Blender-producing mechanisms and a dichotomy for local dynamics for heterodimensional cycles

TL;DR

This paper demonstrates that blenders, which enable robust dynamical phenomena, naturally occur near heterodimensional cycles in smooth diffeomorphisms and establishes a generic dichotomy in local dynamics based on arithmetic properties.

Contribution

It proves the natural existence of blenders near heterodimensional cycles and characterizes the local dynamics dichotomy using arithmetic properties of conjugacy moduli.

Findings

Blenders exist without perturbation near heterodimensional cycles.

A generic dichotomy in local dynamics is established: either infinite blenders or no other orbits.

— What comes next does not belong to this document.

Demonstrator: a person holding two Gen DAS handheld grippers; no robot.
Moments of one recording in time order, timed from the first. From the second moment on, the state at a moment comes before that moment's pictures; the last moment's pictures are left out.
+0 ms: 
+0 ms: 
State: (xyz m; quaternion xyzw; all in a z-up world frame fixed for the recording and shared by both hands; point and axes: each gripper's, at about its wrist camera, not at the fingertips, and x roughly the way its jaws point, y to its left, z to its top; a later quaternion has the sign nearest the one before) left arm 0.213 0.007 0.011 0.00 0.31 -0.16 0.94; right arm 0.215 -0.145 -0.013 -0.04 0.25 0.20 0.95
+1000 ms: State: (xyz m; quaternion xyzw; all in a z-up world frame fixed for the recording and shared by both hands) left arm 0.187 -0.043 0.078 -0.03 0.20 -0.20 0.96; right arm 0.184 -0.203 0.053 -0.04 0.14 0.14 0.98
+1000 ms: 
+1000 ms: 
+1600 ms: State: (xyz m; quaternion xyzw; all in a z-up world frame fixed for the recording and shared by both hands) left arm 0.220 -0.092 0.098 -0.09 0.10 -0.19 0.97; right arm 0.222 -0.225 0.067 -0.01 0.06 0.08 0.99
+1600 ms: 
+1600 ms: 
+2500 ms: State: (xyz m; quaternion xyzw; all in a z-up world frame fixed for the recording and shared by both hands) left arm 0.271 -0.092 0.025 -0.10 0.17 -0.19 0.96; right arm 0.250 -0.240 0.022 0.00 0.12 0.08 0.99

The existence of blenders depends on arithmetic properties of conjugacy moduli.

Abstract

Blenders are special hyperbolic sets used to produce various robust dynamical phenomena which appear fragile at first glance. We prove for $C^r$ diffeomorphisms ($r=2,\dots,\infty,\omega$) that blenders naturally exist (without perturbation) near non-degenerate heterodimensional cycles of coindex-1, and the existence is determined by arithmetic properties of moduli of topological conjugacy for diffeomorphisms with heterodimensional cycles. In particular, we obtain a $C^r$-generic dichotomy for dynamics in any small neighborhood $U$ of a non-degenerate heterodimensional cycle: either there exist infinitely many blenders accumulating on the cycle, forming robust heterodimensional dynamics in most cases, or there are no orbits other than those constituting the cycle lying entirely in $U$.